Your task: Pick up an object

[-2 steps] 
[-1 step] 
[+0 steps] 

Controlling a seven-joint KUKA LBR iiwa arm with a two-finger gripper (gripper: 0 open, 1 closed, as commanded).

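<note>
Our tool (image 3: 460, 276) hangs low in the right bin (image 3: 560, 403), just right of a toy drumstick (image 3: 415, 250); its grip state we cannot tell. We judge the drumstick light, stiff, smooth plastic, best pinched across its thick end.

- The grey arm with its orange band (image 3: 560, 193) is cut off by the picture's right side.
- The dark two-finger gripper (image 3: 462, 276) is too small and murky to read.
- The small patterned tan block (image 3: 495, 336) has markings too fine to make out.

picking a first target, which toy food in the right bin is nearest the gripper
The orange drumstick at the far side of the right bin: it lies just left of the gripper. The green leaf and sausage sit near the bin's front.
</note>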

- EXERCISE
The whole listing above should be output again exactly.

- WRITTEN RESPONSE
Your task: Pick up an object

[-2 steps] 
[-1 step] 
[+0 steps] 

Controlling a seven-joint KUKA LBR iiwa arm with a two-finger gripper (gripper: 0 open, 1 closed, as commanded).

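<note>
Our tool (image 3: 460, 276) hangs low in the right bin (image 3: 560, 403), just right of a toy drumstick (image 3: 415, 250); its grip state we cannot tell. We judge the drumstick light, stiff, smooth plastic, best pinched across its thick end.

- The grey arm with its orange band (image 3: 560, 193) is cut off by the picture's right side.
- The dark two-finger gripper (image 3: 462, 276) is too small and murky to read.
- The small patterned tan block (image 3: 495, 336) has markings too fine to make out.

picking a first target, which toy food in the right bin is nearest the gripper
The orange drumstick at the far side of the right bin: it lies just left of the gripper. The green leaf and sausage sit near the bin's front.
</note>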

The given answer completes the exercise.